Could you reproduce every entry as it stands, leaving the pictures behind?

────────────────────────────────────────

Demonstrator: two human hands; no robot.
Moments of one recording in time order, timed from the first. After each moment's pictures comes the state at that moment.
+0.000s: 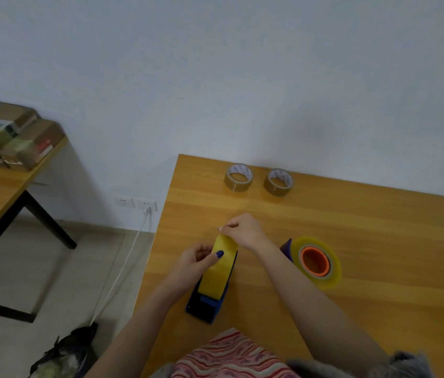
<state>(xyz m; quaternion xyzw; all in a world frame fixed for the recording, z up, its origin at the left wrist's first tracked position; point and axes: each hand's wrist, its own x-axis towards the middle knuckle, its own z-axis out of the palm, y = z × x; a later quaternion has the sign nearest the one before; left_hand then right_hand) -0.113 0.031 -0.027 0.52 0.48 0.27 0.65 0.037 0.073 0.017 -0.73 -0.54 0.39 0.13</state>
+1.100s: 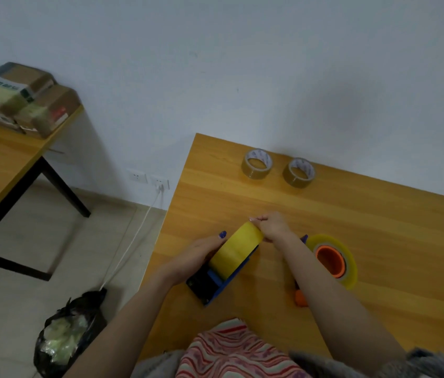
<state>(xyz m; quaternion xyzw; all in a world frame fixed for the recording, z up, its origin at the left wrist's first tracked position) -0.121 0.044 -0.033 0.50 0.41 0.17 0.74 0.075 0.097 -0.028 -0.79 -0.39 0.46 0.14</state>
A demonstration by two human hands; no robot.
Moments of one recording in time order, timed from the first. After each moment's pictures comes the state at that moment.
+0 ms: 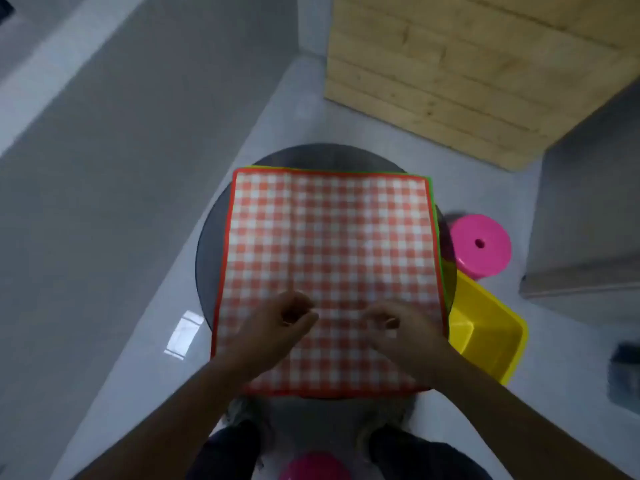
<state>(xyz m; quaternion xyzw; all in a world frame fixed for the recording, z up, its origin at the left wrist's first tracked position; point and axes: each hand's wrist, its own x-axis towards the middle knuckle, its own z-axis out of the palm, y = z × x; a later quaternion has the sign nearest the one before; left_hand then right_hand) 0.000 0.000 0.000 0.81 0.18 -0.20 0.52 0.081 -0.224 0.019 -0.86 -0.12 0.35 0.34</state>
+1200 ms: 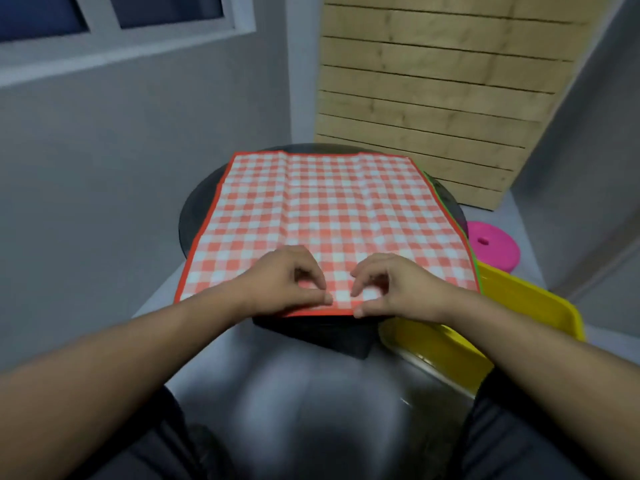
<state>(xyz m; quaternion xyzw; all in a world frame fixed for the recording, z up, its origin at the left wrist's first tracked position) -0.087 -0.035 -0.174 0.93 -0.10 -0.02 0.35 -0.017 -0.270 -0.168 -0.85 -0.39 0.16 0.31</state>
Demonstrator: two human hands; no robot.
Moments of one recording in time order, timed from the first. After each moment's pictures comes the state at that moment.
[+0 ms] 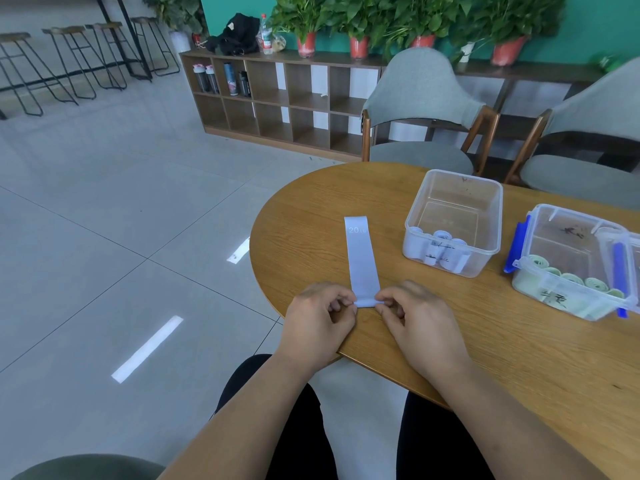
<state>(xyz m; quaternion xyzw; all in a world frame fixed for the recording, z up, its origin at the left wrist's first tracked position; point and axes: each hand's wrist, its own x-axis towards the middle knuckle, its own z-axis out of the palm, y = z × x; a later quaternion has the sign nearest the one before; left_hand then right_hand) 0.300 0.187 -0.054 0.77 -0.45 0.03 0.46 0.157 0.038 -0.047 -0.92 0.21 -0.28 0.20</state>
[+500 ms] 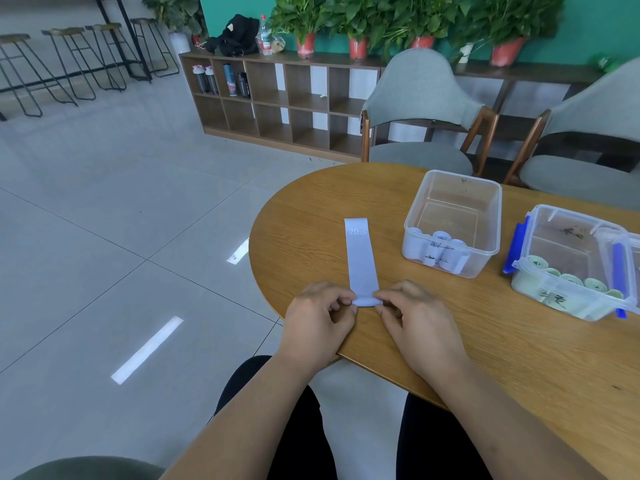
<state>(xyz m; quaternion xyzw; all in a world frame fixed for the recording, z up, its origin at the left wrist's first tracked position) 0.300 0.184 -0.053 0.77 -0.45 0.04 0.45 0.160 0.036 -0.052 -0.92 0.22 -0.27 0.16</state>
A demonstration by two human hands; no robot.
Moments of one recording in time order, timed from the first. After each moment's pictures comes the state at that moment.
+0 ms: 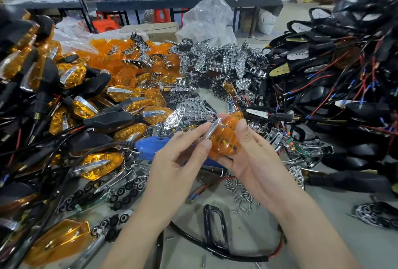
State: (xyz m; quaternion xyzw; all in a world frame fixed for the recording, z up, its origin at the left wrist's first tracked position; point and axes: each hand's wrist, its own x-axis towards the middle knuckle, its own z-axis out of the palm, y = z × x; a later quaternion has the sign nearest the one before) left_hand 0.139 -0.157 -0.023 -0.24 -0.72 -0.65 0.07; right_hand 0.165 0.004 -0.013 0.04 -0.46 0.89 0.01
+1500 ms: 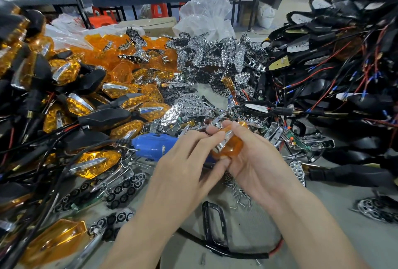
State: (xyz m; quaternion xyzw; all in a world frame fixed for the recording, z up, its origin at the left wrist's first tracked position) left_hand 0.144 -0.152 -0.029 -0.38 -0.83 -0.31 0.27; right_hand 0.164 0.001 -0.014 -0.07 -0.37 0.93 -0.03
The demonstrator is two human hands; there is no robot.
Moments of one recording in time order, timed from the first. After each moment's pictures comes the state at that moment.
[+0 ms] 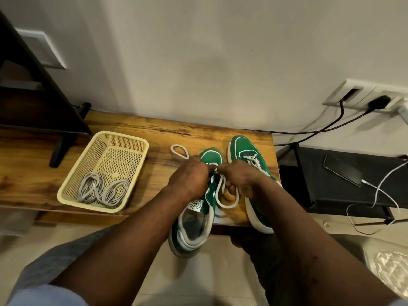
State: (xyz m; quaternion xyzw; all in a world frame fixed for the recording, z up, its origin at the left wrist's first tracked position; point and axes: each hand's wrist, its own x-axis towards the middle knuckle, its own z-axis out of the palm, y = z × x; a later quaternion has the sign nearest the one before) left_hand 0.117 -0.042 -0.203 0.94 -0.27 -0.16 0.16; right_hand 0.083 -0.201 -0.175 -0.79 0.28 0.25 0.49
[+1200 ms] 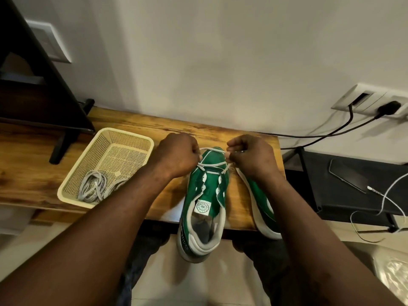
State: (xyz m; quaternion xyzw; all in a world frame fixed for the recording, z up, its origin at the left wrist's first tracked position) left_hand 0.157 0.001 -0.148 0.94 -0.16 -0.14 0.27; right_hand 0.092 -0.193 -0.145 -0.88 0.22 -0.02 0.41
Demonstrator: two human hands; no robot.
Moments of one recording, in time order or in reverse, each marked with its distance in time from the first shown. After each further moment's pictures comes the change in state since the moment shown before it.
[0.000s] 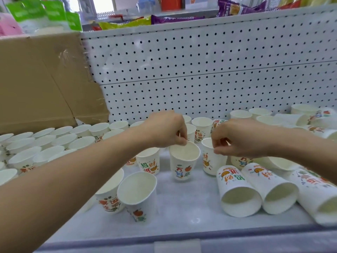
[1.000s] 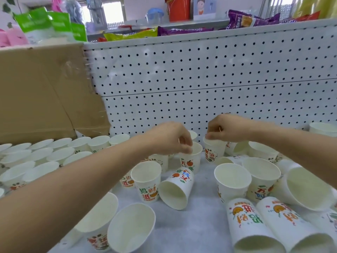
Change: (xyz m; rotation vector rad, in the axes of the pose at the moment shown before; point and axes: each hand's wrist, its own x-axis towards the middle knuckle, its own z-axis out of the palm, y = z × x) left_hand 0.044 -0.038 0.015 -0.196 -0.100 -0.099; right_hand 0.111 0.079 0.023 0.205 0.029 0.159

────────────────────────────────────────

## OUTPUT OF THE TASK
Demonstrator: two human hands; no robot.
Moments of one recording in time order, timed from the first. After each moment's pictures comes the state at that moment.
+0.000s: 
<state>(xyz m; quaternion xyzw; all in a world frame fixed for the recording, z up, its origin at the left wrist's first tracked position; point and axes: each hand's wrist, its own x-axis towards the middle knuckle, its own z-axis out of the palm, y = z × x; a later quaternion has the sign nearest the one before; left_hand then right_hand) -0.113 0.031 -0.027 0.52 0.48 0.27 0.65 0.037 0.073 0.017 -0.73 -0.54 0.39 0.13</state>
+1.100s: 
<state>(xyz m; quaternion xyzw; all in a world frame fixed for the recording, z up, its origin at the left wrist's first tracked position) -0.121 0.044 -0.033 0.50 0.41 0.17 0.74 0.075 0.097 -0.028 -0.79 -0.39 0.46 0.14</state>
A demonstration by two human hands; no robot.
Moments of one recording in time order, timed from the first. After each moment's pictures comes the state at that moment.
+0 ms: 
<state>(xyz m; quaternion xyzw; all in a world frame fixed for the recording, z up, its origin at the left wrist's first tracked position; point and axes: each hand's wrist, its own x-axis towards the middle knuckle, its own z-axis out of the palm, y = z × x; a later quaternion has the sign nearest the one before; left_hand then right_hand) 0.000 0.000 0.000 0.81 0.18 -0.20 0.52 0.081 -0.224 0.019 -0.86 -0.12 0.35 0.34</state>
+1200 ms: 
<state>(xyz m; quaternion xyzw; all in a world frame fixed for the recording, z up, its origin at the left wrist's first tracked position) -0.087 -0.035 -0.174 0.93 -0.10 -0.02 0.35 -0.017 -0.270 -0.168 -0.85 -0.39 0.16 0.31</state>
Demonstrator: two human hands; no robot.
Moments of one recording in time order, timed from the first. After each moment's pictures comes the state at that moment.
[+0 ms] 
<state>(xyz m; quaternion xyzw; all in a world frame fixed for the recording, z up, its origin at the left wrist's first tracked position; point and axes: each hand's wrist, its own x-axis towards the middle knuckle, its own z-axis out of the palm, y = z × x; a later quaternion has the sign nearest the one before; left_hand then right_hand) 0.300 0.187 -0.054 0.77 -0.45 0.03 0.46 0.157 0.038 -0.047 -0.92 0.21 -0.28 0.20</state>
[+500 ms] 
<state>(xyz m; quaternion xyzw; all in a world frame fixed for the recording, z up, its origin at the left wrist's first tracked position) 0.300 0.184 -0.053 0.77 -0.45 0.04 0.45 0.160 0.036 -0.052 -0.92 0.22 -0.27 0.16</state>
A demonstration by two human hands; no robot.
Moments of one recording in time order, timed from the first. After each moment's pictures comes the state at that moment.
+0 ms: 
State: (xyz m; quaternion xyzw; all in a world frame fixed for the recording, z up, its origin at the left wrist's first tracked position; point and axes: each hand's wrist, its own x-axis towards the middle knuckle, its own z-axis out of the palm, y = z × x; a later quaternion has the sign nearest the one before) left_hand 0.139 -0.157 -0.023 -0.24 -0.72 -0.65 0.07; right_hand 0.165 0.004 -0.013 0.04 -0.46 0.89 0.01
+1500 ms: 
State: (xyz m; quaternion xyzw; all in a world frame fixed for the recording, z up, its origin at the left wrist's first tracked position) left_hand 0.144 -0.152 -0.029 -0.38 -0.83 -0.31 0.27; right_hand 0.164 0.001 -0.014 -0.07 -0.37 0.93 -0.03
The demonstrator is two human hands; there is no robot.
Moments of one recording in time order, timed from the first. After each moment's pictures comes the state at that moment.
[+0 ms] 
State: (xyz m; quaternion xyzw; all in a world frame fixed for the recording, z up, its origin at the left wrist's first tracked position; point and axes: each hand's wrist, its own x-axis towards the middle knuckle, its own z-axis out of the palm, y = z × x; a later quaternion has the sign nearest the one before) left_hand 0.117 -0.042 -0.203 0.94 -0.27 -0.16 0.16; right_hand 0.083 -0.201 -0.175 -0.79 0.28 0.25 0.49
[+1200 ms] 
State: (xyz m; quaternion xyzw; all in a world frame fixed for the recording, z up, its origin at the left wrist's first tracked position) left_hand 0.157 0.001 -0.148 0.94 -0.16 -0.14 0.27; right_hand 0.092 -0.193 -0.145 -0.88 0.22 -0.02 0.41
Demonstrator: two human hands; no robot.
Moments of one recording, in time order or in reverse, each marked with its distance in time from the first shown. After each further moment's pictures comes the change in state since the moment shown before it.
[0.000s] 
[1.000s] 
Change: (xyz m; rotation vector rad, in the axes of the pose at the moment shown before; point and axes: each hand's wrist, its own x-axis towards the middle knuckle, its own z-axis out of the palm, y = z × x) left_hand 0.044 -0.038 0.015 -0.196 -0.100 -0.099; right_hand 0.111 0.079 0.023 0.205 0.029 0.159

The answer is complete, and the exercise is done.